### [EXERCISE REQUIREMENTS]
For each line of the listing that holds "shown", show the full line.
Start of INPUT MATERIAL
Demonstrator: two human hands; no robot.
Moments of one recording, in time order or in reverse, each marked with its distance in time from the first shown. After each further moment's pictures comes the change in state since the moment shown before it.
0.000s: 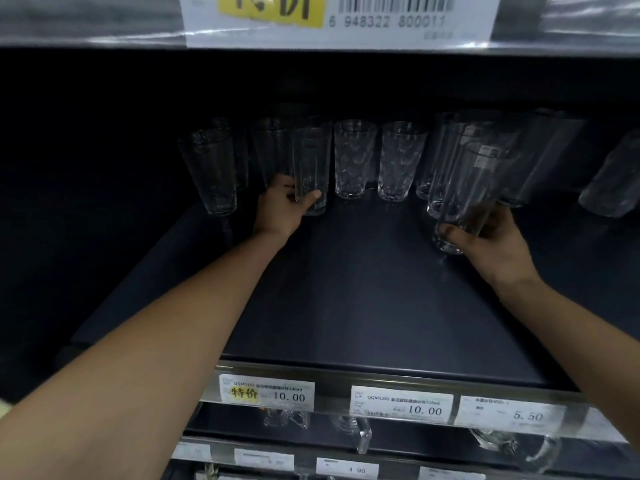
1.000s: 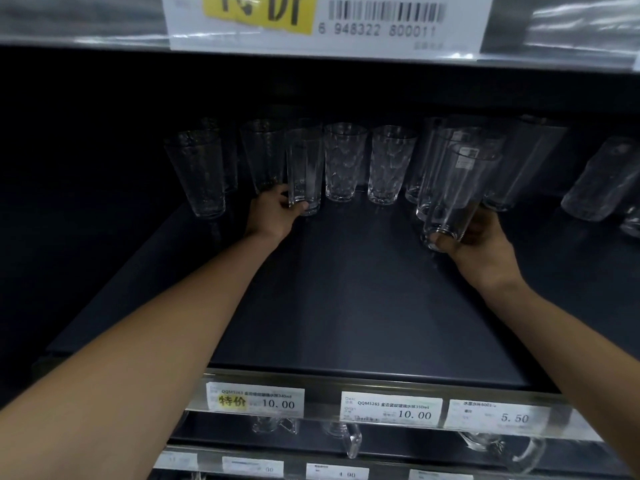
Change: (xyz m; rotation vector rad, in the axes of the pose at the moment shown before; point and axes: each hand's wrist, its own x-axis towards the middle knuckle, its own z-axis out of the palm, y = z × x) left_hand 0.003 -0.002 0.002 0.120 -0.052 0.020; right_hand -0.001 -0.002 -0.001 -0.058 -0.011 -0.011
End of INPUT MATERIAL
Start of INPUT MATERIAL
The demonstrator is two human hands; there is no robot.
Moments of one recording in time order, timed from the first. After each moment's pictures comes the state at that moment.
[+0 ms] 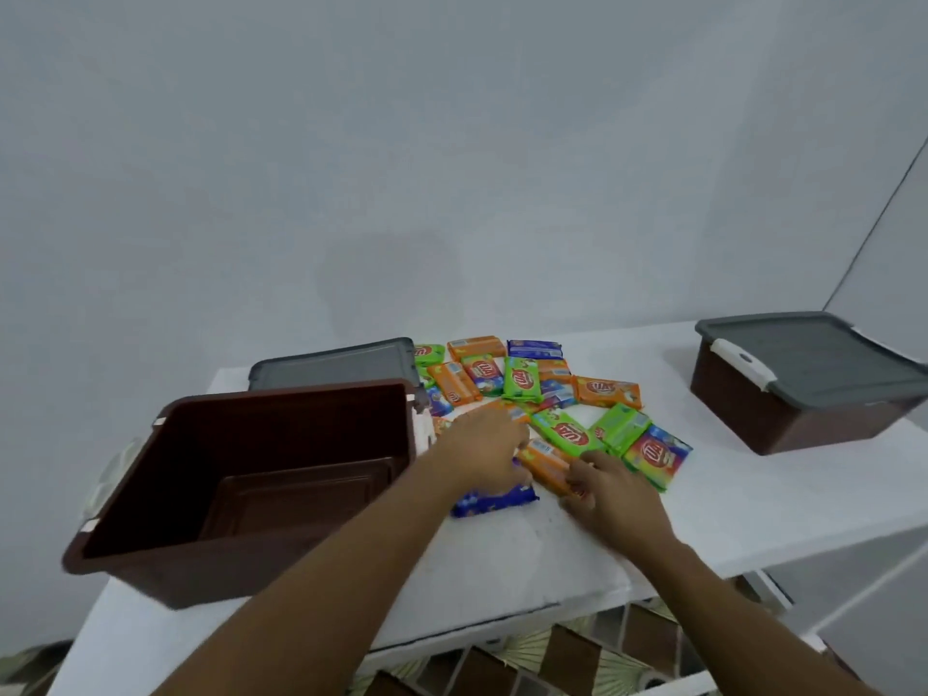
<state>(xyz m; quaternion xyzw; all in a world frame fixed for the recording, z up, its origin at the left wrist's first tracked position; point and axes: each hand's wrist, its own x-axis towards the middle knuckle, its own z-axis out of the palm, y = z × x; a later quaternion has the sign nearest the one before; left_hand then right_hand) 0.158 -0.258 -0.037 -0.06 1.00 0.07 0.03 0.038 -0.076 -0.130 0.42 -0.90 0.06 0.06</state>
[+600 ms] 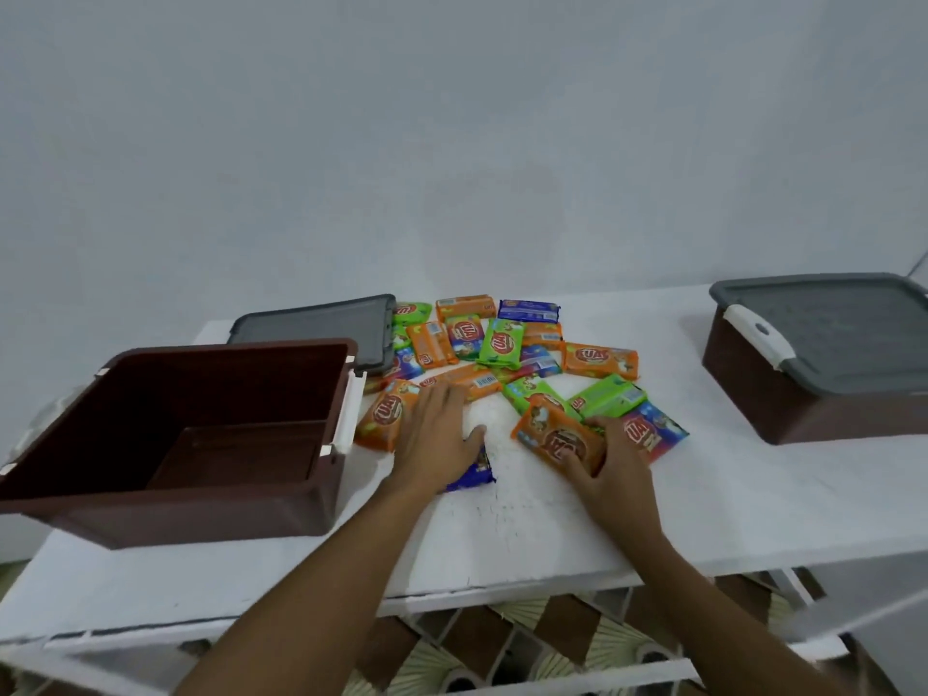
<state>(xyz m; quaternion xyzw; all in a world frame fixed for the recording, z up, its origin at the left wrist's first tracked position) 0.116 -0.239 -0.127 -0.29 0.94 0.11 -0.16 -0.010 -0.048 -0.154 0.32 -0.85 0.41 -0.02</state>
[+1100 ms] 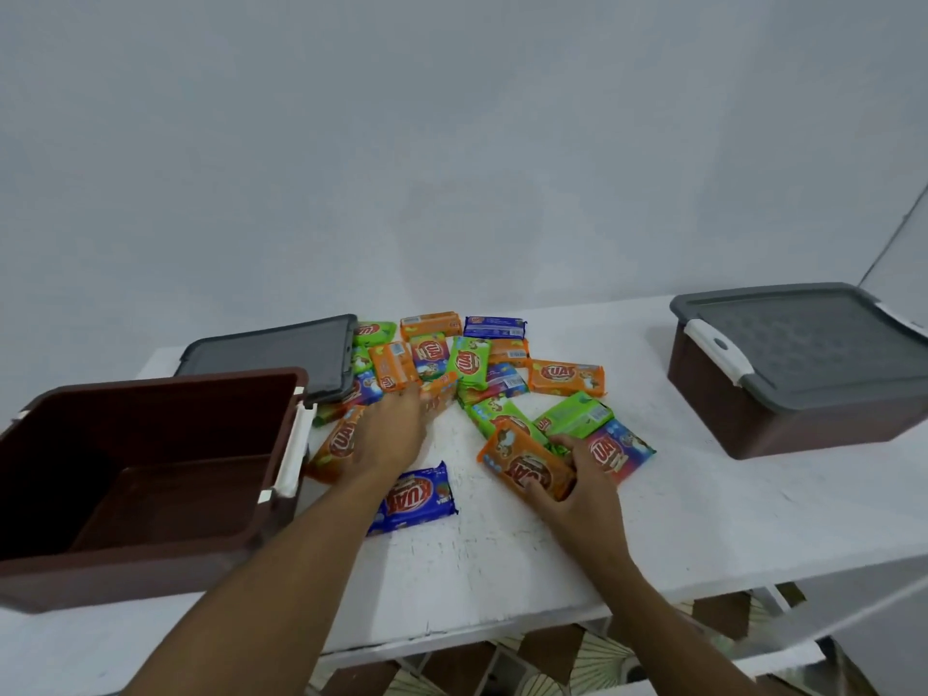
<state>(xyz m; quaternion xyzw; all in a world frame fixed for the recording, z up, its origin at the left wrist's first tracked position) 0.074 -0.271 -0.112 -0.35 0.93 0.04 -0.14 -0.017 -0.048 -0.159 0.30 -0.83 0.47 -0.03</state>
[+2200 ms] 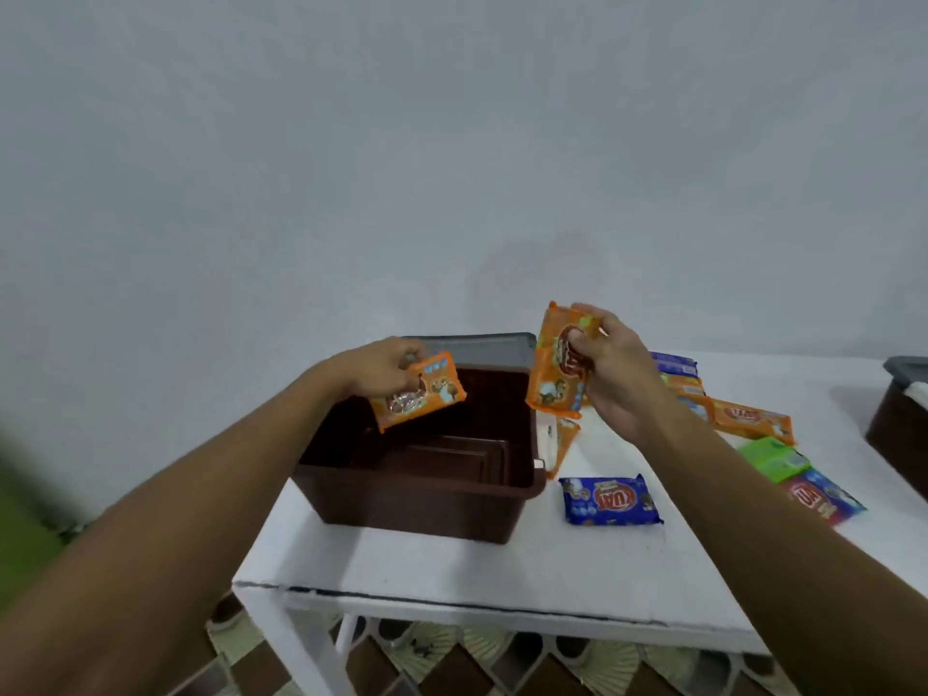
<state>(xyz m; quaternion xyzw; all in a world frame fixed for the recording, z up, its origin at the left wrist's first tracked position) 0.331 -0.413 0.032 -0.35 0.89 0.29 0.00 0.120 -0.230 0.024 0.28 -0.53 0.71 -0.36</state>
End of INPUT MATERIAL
### [COMPLETED EXERCISE]
Moments of one recording, in time order or in reverse, each marked with its distance in time from the first shown. After each further moment's pictures comes the change in state since the moment shown before it.
Change: (xyz m; rotation vector rad, in the axes of the pose at the moment shown before; point and axes: each hand's wrist, its own x-axis towards the middle knuckle, its own z-axis out of the palm, y = z × x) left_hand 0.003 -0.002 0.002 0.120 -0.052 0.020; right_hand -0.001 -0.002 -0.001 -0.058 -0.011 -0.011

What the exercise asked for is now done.